[GIVEN INFORMATION]
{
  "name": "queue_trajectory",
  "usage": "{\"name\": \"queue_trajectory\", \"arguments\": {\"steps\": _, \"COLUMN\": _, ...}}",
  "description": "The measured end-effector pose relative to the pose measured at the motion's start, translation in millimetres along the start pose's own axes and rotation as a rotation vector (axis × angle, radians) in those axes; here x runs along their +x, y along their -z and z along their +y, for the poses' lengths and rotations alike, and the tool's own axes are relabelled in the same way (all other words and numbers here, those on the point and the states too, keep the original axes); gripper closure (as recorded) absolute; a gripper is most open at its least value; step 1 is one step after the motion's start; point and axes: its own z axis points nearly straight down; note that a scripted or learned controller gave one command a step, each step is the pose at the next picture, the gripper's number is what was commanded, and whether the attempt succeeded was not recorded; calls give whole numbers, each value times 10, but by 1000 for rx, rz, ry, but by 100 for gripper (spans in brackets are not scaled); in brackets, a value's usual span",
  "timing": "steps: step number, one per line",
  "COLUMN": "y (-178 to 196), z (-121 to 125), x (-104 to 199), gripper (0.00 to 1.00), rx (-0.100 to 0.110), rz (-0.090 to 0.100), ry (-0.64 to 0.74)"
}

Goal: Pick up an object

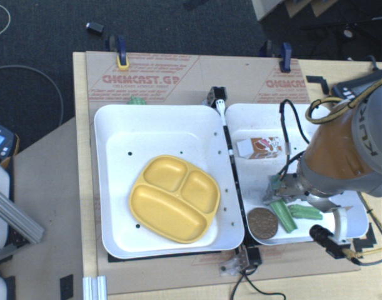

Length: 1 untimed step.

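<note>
In the right bin [244, 114] lie a small white card with a red picture [261, 147], a brown round disc [263, 222] and two green stick-shaped pieces [283, 216] [306, 212] near the front. My gripper [277, 189] reaches down into this bin from the right, its tip just above the green pieces and beside the brown disc. The arm's orange band and grey wrist [337, 161] cover the bin's right part. The left bin [109, 167] holds a yellow divided plate [174, 197].
Black cables [289, 120] loop over the right bin behind the wrist. A black divider strip [229, 152] runs between the bins. Blue clamps [121, 50] [286, 56] hold the cardboard-covered bench at the back. A small green object [137, 100] lies behind the left bin.
</note>
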Motion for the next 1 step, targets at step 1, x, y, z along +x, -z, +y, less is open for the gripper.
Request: {"name": "queue_trajectory", "arguments": {"steps": 1, "y": 967, "z": 1276, "x": 586, "gripper": 100, "rx": -19, "rz": 0, "ry": 12}}
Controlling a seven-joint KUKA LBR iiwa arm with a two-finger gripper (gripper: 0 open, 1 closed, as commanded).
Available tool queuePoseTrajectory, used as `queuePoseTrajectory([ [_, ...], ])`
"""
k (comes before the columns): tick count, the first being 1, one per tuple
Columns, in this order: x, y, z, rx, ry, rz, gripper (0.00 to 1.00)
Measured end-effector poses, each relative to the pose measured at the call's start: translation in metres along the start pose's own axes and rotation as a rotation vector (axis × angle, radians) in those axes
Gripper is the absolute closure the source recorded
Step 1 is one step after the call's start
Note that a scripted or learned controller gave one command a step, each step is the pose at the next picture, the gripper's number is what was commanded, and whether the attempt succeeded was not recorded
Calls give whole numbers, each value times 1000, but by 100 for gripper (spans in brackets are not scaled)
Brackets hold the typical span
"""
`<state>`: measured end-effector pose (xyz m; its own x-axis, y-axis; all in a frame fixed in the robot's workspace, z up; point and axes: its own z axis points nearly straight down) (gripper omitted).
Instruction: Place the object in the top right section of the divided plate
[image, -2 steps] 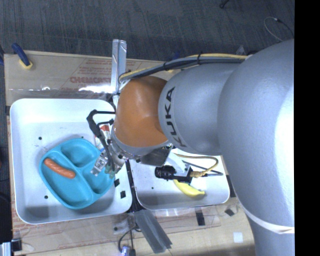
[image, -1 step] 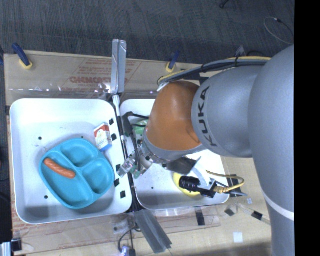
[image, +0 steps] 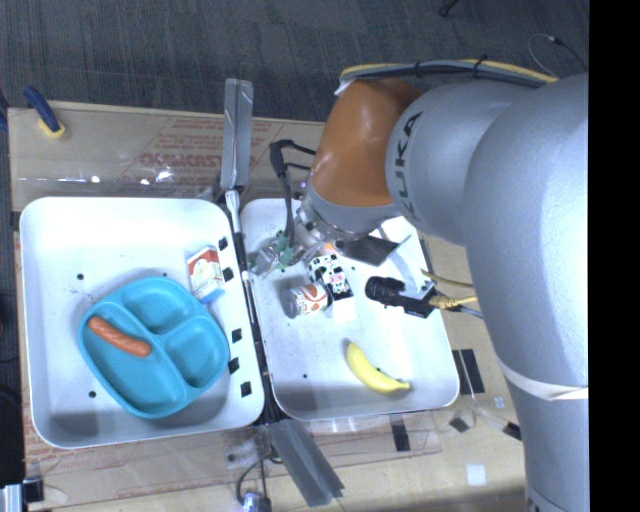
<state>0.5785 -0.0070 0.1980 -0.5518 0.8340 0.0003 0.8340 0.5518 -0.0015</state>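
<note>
From where I stand, the job looks barely begun. The blue divided plastic plate (image: 155, 345) sits in the left white bin (image: 60, 240), with an orange-red sausage (image: 119, 336) in its left section and the top right section bare. The grey arm's tool (image: 315, 262) hangs low in the right white bin (image: 420, 385), among a small printed can (image: 308, 298) and a black-and-white toy (image: 331, 274). I cannot tell what state it is in. The yellow banana (image: 375, 369) lies apart, untouched. Picking and carrying across are left, I'd judge.
</note>
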Motion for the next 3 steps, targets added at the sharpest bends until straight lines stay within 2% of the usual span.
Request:
queuePoseTrajectory([
  [1,3,-71,-26,2,3,315,100],
  [2,4,16,-29,2,1,266,100],
  [3,-83,39,-200,-2,-2,17,100],
])
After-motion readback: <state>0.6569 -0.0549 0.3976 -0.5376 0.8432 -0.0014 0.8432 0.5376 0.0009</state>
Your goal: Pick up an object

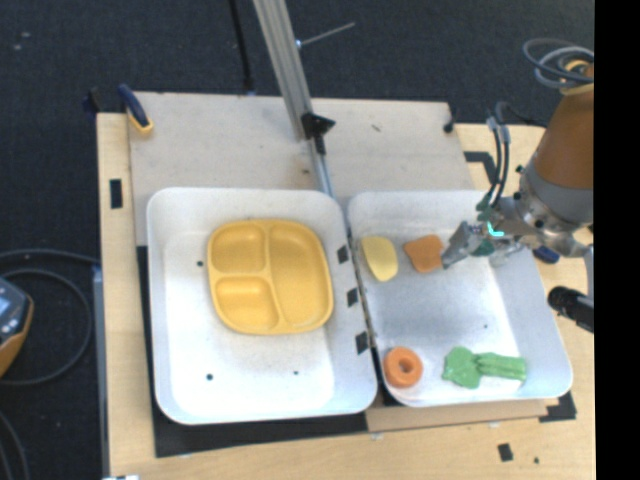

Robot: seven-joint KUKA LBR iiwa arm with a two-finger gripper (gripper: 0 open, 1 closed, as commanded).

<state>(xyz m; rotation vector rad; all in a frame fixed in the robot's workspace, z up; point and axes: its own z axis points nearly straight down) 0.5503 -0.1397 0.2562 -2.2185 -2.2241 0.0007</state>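
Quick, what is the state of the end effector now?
End effector: cannot be told whether open or closed; it sits beside the orange block.

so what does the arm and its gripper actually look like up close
The arm has a broad orange band over a grey wrist section. Thin cables loop along its left side. The gripper is a dark grey metal assembly with a small teal-green light near its base.

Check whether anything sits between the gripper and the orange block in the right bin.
Nothing visible stands in the way. The gripper is just to the right of the orange block in this view, with bare bin floor between them. The yellow piece lies on the block's far side, and the orange ring and green toy lie at the near edge of the right bin.
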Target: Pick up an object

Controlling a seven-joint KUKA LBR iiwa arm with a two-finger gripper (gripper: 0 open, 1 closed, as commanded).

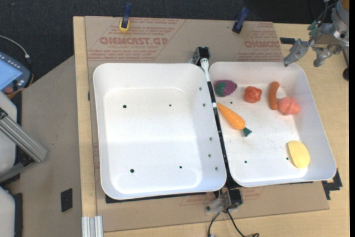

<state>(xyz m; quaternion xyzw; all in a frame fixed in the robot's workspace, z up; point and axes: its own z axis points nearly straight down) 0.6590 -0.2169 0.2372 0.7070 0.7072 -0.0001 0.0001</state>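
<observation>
Nothing is picked up yet: the gripper (pixel 308 56) hovers with fingers spread and bare, beyond the right white plastic bin's (pixel 317 136) far corner. Below them lie a slim orange sausage-shaped toy (pixel 273 95), a pink lumpy toy (pixel 289 106), and farther off an orange plastic carrot (pixel 231 116); descent and grasp remain.

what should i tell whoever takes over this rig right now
Gripper: open, holding nothing, above the bench just past the right bin's far right corner.
In the right bin: purple piece, red piece, sausage, pink piece, carrot, yellow piece.
Done: nothing picked yet.
Left: move over the bin, descend, grasp one object, lift.
</observation>
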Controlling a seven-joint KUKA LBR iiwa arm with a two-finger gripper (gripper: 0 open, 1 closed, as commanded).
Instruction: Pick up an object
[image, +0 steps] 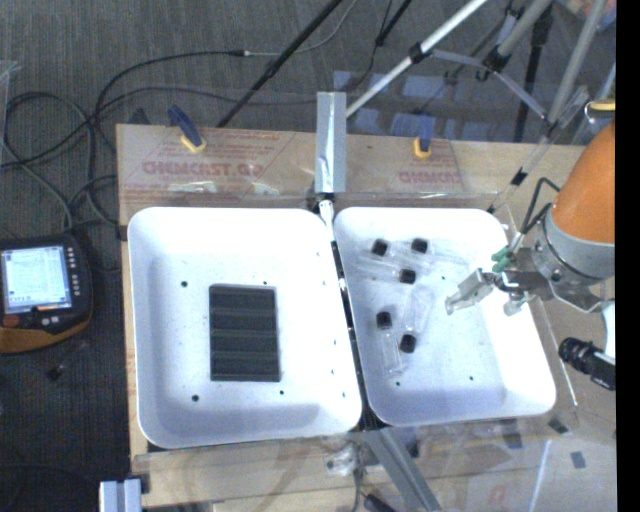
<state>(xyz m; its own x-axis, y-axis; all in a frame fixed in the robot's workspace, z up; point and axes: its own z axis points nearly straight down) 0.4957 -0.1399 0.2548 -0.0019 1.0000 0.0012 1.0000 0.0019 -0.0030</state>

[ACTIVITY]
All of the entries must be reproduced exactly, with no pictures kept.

[YOUR RESPONSE]
{
  "name": "queue_trajectory",
  "usage": "{\"name\": \"queue_trajectory\", \"arguments\": {\"steps\": _, \"COLUMN\": _, ...}}",
  "description": "The measured end-effector pose relative to the pose measured at the motion's start, translation in millimetres along the start pose's own axes and rotation as a rotation vector (axis × angle, radians) in those axes; here x runs along their +x, y along their -z and z along their +y, for the poses' lengths and rotations alike, and the tool's own axes are relabelled in the same way (all other words and numbers here, those on the point and the states too, keep the original axes); gripper closure (as recorded) absolute; a gripper is most open at its least value; step 1 is one step after the motion's start; point and axes: its own z axis points nearly straight down; note that a scripted or learned controller gave one command a step, each step is the pose at the next picture, the gripper's number is what was commanded, and whether the attempt succeeded was not recorded; calls give whole numbers, each value times 10, but by 1000 for rx, rz, ry, but by 100 for gripper (spans in brackets are not scaled); in brackets, a value's usual span",
  "timing": "steps: step number, one per line",
  "COLUMN": "y (-178 to 196), z (-121 to 125), x (-104 to 199), gripper (0.00 to 1.00), rx (-0.100 to 0.110), rz (-0.090 to 0.100), ry (-0.64 to 0.74)"
}

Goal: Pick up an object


Length: 1 untimed step.

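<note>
In the right bin [244, 114] lie a small white card with a red picture [261, 147], a brown round disc [263, 222] and two green stick-shaped pieces [283, 216] [306, 212] near the front. My gripper [277, 189] reaches down into this bin from the right, its tip just above the green pieces and beside the brown disc. The arm's orange band and grey wrist [337, 161] cover the bin's right part. The left bin [109, 167] holds a yellow divided plate [174, 197].
Black cables [289, 120] loop over the right bin behind the wrist. A black divider strip [229, 152] runs between the bins. Blue clamps [121, 50] [286, 56] hold the cardboard-covered bench at the back. A small green object [137, 100] lies behind the left bin.
</note>
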Motion for the next 1 step, targets at step 1, x, y, z along +x, -z, +y, less is open for the gripper.
Request: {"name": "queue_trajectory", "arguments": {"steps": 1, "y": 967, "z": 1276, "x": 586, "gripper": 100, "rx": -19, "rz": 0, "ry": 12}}
Controlling a seven-joint KUKA LBR iiwa arm with a two-finger gripper (gripper: 0 open, 1 closed, as commanded).
Available tool queuePoseTrajectory, used as `queuePoseTrajectory([ [_, ...], ])`
"""
k (comes before the columns): tick count, the first being 1, one per tuple
Columns, in this order: x, y, z, rx, ry, rz, gripper (0.00 to 1.00)
Measured end-effector poses, each relative to the pose measured at the call's start: translation in metres along the start pose's own axes and rotation as a rotation vector (axis × angle, radians) in those axes
Gripper is the absolute closure the source recorded
Step 1 is one step after the call's start
Note that a scripted or learned controller gave one command a step, each step is the pose at the next picture, the gripper's number is what was commanded, and whether the attempt succeeded was not recorded
Calls give whole numbers, each value times 1000, but by 100 for gripper (spans in brackets are not scaled)
Brackets hold the typical span
"""
`<state>`: measured end-effector pose (xyz m; its own x-axis, y-axis; all in a frame fixed in the robot's workspace, z up; point and axes: its own z axis points nearly straight down) (gripper omitted).
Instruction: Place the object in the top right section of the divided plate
[image, -2 steps] 
[image, -1 step] 
[image, +0 steps] 
<state>0.5785 -0.0070 0.1980 -0.5518 0.8340 0.0003 0.8340 0.5518 -0.0015</state>
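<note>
From where I stand, the job looks barely begun. The blue divided plastic plate (image: 155, 345) sits in the left white bin (image: 60, 240), with an orange-red sausage (image: 119, 336) in its left section and the top right section bare. The grey arm's tool (image: 315, 262) hangs low in the right white bin (image: 420, 385), among a small printed can (image: 308, 298) and a black-and-white toy (image: 331, 274). I cannot tell what state it is in. The yellow banana (image: 375, 369) lies apart, untouched. Picking and carrying across are left, I'd judge.
</note>
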Motion for the next 3 steps, targets added at the sharpest bends until straight lines stay within 2% of the usual span.
Request:
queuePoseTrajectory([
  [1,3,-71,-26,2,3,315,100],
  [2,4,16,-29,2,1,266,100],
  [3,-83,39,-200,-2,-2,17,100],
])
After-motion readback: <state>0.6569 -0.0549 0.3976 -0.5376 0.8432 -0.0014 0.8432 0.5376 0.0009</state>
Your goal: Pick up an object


Robot: seven-joint KUKA LBR iiwa arm with a two-finger gripper (gripper: 0 open, 1 closed, as commanded).

<state>(xyz m; rotation vector rad; all in a frame fixed in the robot's workspace, z up; point and axes: its own z axis points nearly straight down) 0.5503 -0.1397 0.2562 -2.2185 -2.2241 0.0007</state>
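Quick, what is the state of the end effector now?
End effector: cannot be told whether open or closed; it sits beside the orange block.

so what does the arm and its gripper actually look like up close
The arm has a broad orange band over a grey wrist section. Thin cables loop along its left side. The gripper is a dark grey metal assembly with a small teal-green light near its base.

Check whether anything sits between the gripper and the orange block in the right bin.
Nothing visible stands in the way. The gripper is just to the right of the orange block in this view, with bare bin floor between them. The yellow piece lies on the block's far side, and the orange ring and green toy lie at the near edge of the right bin.
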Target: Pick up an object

Controlling a seven-joint KUKA LBR iiwa arm with a two-finger gripper (gripper: 0 open, 1 closed, as commanded).


<state>(xyz m; quaternion xyzw; all in a frame fixed in the robot's workspace, z up; point and axes: its own z axis points nearly straight down) 0.6590 -0.2169 0.2372 0.7070 0.7072 -0.0001 0.0001</state>
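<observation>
Nothing is picked up yet: the gripper (pixel 308 56) hovers with fingers spread and bare, beyond the right white plastic bin's (pixel 317 136) far corner. Below them lie a slim orange sausage-shaped toy (pixel 273 95), a pink lumpy toy (pixel 289 106), and farther off an orange plastic carrot (pixel 231 116); descent and grasp remain.

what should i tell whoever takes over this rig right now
Gripper: open, holding nothing, above the bench just past the right bin's far right corner.
In the right bin: purple piece, red piece, sausage, pink piece, carrot, yellow piece.
Done: nothing picked yet.
Left: move over the bin, descend, grasp one object, lift.
</observation>
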Controlling a seven-joint KUKA LBR iiwa arm with a two-finger gripper (gripper: 0 open, 1 closed, as commanded).
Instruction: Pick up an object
[image, +0 steps] 
<state>(xyz m; its own x-axis, y-axis; all in a frame fixed in the robot's workspace, z up; point and axes: its own z axis points nearly straight down) 0.4957 -0.1399 0.2548 -0.0019 1.0000 0.0012 1.0000 0.0019 -0.0030</state>

No additional work is needed on this exercise.